Germán Sumbre Navigational strategies put to the test by evolution

Integrating information to navigate the environment 

To navigate in often complex environments, animals use different strategies based on external sensory information (e.g. light) and internal information (e.g. perception of body position). This data is integrated by precise neural networks in the brain to create cognitive spatial maps which function as an internal GPS, a compass and a pedometer, enabling animals to find their path and self-locate in space. 

In fish, cues such as light, odours, water vibration and flow, sound, perception of body position and depth are essential for navigation. How is this external and internal information integrated in the brain to generate a mental representation of space? How do neural circuits evolve when the animal adapts to drastic environmental changes? Despite the existence of theoretical models, these mechanisms remain to be elucidated.
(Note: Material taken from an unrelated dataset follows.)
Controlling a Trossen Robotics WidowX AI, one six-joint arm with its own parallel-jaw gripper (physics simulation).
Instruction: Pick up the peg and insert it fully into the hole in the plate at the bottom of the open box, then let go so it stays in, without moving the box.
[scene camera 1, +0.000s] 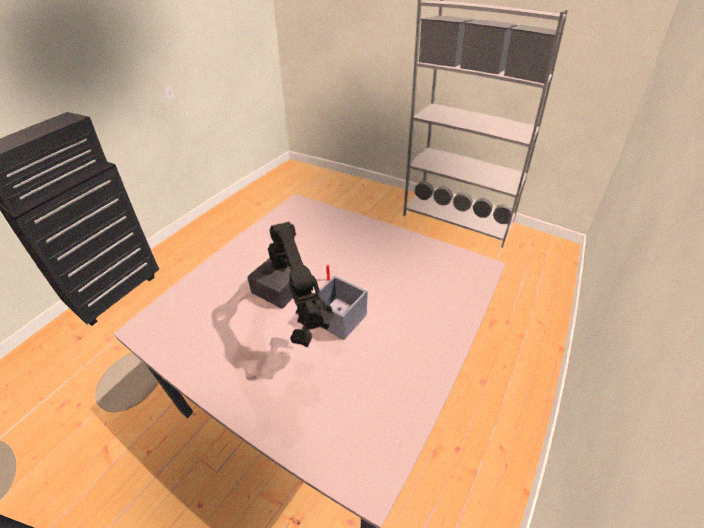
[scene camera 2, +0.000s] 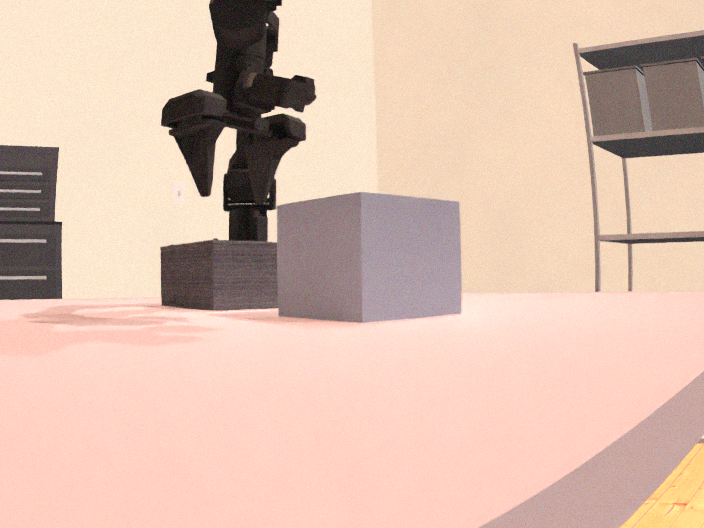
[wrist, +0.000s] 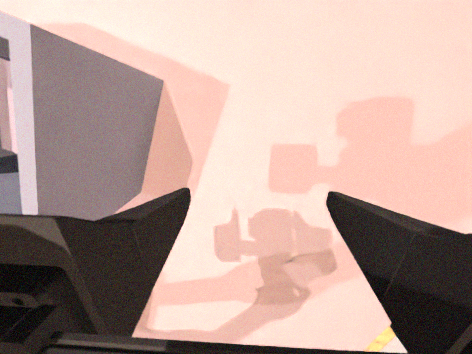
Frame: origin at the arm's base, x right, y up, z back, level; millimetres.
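Seen in the pictures: gripper, fingertip midpoint: (scene camera 1: 311, 336) (scene camera 2: 234, 200) (wrist: 257, 196); arm's base at its link origin: (scene camera 1: 280, 265) (scene camera 2: 247, 245).
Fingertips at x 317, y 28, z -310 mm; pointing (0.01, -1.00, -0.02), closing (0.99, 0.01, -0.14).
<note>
Offsets run from my fingertips to a thing's top centre. Level surfaces: height alone.
A thin red peg {dx -405, dy -47, dz +126 mm} (scene camera 1: 328, 272) stands upright on the table behind the box, on the side toward the shelf rack. It does not show in the scene camera 2 view or the wrist view. The blue-grey open box {dx -212, dy +11, dz -13 mm} (scene camera 1: 355, 319) (scene camera 2: 409, 258) (wrist: 90, 125) stands upright on the table. A pale plate with a small dark hole {dx -212, dy -66, dz -13 mm} (scene camera 1: 339, 309) shows at its bottom. My gripper (scene camera 1: 318, 335) (scene camera 2: 233, 200) (wrist: 257, 196) is open and empty, fingers pointing down. It hangs above the table beside the box, on the side away from the peg. In the wrist view the box is at the left, partly behind a finger.
The arm's dark base block (scene camera 1: 272, 288) (scene camera 2: 187, 275) stands on the pink table {dy -127 mm} (scene camera 1: 398, 363) (scene camera 2: 341, 426), close to the box. A black drawer cabinet (scene camera 1: 85, 227) (scene camera 2: 28, 258) and a metal shelf rack (scene camera 1: 410, 142) (scene camera 2: 594, 198) stand beyond the table. The arm's shadows fall on the table.
</note>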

A cavefish to study navigation in changing environments 

To address these questions, Germán Sumbre's team has chosen a fascinating study model: the fish Astyanax mexicanus, also known as the Mexican tetra. This species consists of river-dwelling fish and blind cave-dweller that were trapped in dark caves around 20,000 years ago. Confronted with radically different environmental conditions (darkness, scarcity of food sources, absence of predators) the cave fish developed numerous adaptations, including eyes loss, the disappearance of certain social behaviors, and the expansion of the water flow sensor (known as the lateral line). These evolutionary adaptations make Astyanax mexicanus a model of choice for studying the adaptation of neuronal circuits to the environment.

An innovative project to reveal the adaptation of spatial navigation mechanisms 

With the support of Impulscience^®, Germán Sumbre and his team will mobilise their multidisciplinary expertise, developed over several years, to compare the navigational abilities and underlying neuronal circuits of two cave fish variants (which evolved independently in two separate caves) and the river variant of the same species. 
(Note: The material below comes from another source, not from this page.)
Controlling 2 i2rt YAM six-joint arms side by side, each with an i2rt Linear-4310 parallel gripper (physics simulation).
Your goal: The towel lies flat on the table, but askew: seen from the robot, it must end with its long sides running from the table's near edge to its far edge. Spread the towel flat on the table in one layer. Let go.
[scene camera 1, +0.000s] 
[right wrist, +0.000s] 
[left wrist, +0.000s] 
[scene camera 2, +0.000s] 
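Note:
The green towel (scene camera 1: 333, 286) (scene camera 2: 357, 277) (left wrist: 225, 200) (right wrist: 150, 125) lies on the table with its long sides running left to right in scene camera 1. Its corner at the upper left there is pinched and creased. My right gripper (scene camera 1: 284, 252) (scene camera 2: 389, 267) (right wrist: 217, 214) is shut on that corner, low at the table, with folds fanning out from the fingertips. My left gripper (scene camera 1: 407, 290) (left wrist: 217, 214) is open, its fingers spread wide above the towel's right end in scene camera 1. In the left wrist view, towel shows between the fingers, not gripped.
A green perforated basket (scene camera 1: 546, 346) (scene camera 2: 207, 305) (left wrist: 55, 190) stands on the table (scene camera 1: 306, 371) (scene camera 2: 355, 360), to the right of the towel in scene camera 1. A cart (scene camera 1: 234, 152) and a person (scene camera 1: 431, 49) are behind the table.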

Whole-brain imaging, genetic manipulation, optogenetics, behavioral analysis, virtual reality and mathematical methods for analysing the activity of neural networks are all techniques that will enable the team to dissect in detail the mechanisms underlying the generation of cognitive spatial maps in Astyanax mexicanus variants. 

This comparative approach, at the crossroads of neurobiology, behavioral ecology, evolution and cognitive sciences, will provide a better understanding of the mechanisms and principles underlying the evolution of spatial navigation in vertebrates, and open the door to study how neuronal computations adapt to drastic changes in the environment.